# Civilian Ranges...



## Swamp Honky (Apr 26, 2010)

What do you guys prefer for civilian shooting facilities? I have only been two one or two indoor ranges and some can be pricey. I tried one public outdoor range outside of Charleston and loved it. I am going to try to find something similar in my area. 
I am just curious from your personal experiences, what type of places you guys like to shoot. 
I recently relocated from FL to DC area. In FL, most farmers were happy to let out on their land to help keep the hog population down.


----------



## Boondocksaint375 (Apr 26, 2010)

If you're in DC, one of the nicest indoor ranges in NOVA is in Fairfax at the NRA headquarters.


----------



## Swamp Honky (Apr 26, 2010)

Boondocksaint375 said:


> If you're in DC, one of the nicest indoor ranges in NOVA is in Fairfax at the NRA headquarters.
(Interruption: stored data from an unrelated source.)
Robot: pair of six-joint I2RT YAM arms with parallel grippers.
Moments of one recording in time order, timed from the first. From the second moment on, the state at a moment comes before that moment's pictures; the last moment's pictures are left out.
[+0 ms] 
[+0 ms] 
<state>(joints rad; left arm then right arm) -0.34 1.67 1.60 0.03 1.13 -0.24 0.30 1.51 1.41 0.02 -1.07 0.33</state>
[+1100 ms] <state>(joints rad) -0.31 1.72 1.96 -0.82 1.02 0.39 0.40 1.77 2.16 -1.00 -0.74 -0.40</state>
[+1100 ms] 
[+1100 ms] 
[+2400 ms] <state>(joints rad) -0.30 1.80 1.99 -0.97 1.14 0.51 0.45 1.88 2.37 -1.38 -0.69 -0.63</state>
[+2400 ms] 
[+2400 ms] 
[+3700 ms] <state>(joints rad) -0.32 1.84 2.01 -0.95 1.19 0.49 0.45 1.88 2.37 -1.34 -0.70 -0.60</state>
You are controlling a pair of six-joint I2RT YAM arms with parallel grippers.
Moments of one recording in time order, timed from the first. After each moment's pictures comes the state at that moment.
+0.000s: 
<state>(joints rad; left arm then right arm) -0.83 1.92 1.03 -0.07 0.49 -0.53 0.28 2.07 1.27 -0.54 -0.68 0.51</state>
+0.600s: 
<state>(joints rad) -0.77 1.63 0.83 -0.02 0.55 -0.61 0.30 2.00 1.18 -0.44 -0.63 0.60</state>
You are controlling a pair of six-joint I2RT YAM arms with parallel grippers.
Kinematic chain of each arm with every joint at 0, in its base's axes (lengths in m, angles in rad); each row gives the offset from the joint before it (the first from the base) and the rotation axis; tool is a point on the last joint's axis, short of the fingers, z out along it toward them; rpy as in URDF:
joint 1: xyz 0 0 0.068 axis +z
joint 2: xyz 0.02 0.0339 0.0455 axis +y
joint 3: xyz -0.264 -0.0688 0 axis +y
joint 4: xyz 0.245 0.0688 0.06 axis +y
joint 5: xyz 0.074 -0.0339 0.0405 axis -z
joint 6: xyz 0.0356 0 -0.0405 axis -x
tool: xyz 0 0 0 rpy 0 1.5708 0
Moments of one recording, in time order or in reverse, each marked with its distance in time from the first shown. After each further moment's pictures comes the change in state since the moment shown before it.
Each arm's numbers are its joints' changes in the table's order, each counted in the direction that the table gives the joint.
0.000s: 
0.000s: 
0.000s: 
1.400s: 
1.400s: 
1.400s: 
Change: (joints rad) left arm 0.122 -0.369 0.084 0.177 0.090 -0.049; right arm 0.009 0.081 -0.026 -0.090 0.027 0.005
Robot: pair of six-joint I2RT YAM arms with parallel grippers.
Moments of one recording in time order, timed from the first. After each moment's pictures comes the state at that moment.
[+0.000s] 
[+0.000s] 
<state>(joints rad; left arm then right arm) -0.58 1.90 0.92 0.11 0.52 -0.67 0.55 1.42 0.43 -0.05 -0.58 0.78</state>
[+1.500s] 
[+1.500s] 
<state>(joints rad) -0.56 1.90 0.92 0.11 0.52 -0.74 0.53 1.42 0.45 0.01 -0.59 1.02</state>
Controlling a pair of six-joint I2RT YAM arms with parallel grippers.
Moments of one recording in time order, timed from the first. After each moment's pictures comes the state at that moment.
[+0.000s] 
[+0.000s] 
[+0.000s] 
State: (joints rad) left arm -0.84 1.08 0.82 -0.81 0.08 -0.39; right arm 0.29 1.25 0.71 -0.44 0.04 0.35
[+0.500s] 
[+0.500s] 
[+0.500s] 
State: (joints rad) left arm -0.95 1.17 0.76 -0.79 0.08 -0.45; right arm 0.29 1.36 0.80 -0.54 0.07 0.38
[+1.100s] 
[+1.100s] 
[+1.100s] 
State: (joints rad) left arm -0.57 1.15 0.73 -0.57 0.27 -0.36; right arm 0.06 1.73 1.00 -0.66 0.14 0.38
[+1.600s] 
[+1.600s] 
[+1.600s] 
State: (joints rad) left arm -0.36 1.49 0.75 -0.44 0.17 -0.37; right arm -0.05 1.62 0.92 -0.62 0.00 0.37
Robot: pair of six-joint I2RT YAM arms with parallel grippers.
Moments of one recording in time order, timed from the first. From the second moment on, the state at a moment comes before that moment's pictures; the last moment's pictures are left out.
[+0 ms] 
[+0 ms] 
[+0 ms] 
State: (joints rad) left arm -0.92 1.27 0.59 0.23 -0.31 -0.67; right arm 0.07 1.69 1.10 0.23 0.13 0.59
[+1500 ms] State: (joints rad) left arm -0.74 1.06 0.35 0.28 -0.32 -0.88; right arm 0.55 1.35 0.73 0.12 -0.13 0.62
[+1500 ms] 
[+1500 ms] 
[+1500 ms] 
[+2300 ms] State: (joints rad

 I think I read about that one online. It had a bunch of good reviews, for both price and quality.


----------



## Boondocksaint375 (Apr 26, 2010)

Yeah, and it's one of the few indoor ranges in the area you can bring a .50 Barrett to LOL


----------



## Swamp Honky (Apr 26, 2010)

I looked at the NRA range a little closer, and with NRA membership and military discount, a year membership is only like 250.00. That doesn't sound terrible.


----------